Prompt: Each line of the listing must be set down exactly as it stands.

[Opening Supplied information section]

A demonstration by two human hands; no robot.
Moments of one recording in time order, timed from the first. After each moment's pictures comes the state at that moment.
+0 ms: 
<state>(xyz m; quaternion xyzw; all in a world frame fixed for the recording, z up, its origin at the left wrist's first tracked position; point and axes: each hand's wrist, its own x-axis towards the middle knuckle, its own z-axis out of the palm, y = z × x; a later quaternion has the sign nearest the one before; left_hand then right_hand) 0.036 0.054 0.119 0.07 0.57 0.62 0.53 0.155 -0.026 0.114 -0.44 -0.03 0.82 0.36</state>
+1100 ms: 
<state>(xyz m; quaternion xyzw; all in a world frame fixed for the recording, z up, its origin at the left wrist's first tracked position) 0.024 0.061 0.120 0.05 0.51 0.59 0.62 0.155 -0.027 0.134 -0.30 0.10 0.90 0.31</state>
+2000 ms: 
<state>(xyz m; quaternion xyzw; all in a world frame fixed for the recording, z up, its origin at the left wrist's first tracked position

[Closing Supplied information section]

Reply to the task:
A demonstration by two human hands; no robot.
Moments of one recording in time order, timed from the first. After each moment's pictures comes the state at that moment.
+0 ms: 
<state>(xyz m; quaternion xyzw; all in a world frame fixed for the recording, z up, its origin at the left wrist's first tracked position; point and axes: each hand's wrist, its own x-axis towards the middle knuckle, its own z-axis out of the palm, y = z × x; a later quaternion has the sign nearest the one before; left_hand then right_hand) 0.036 0.054 0.119 0.07 0.57 0.62 0.53 0.155 -0.026 0.114 -0.44 -0.03 0.82 0.36</state>
+1100 ms: 
<state>(xyz m; quaternion xyzw; all in a world frame fixed for the recording, z up, its origin at the left wrist's first tracked position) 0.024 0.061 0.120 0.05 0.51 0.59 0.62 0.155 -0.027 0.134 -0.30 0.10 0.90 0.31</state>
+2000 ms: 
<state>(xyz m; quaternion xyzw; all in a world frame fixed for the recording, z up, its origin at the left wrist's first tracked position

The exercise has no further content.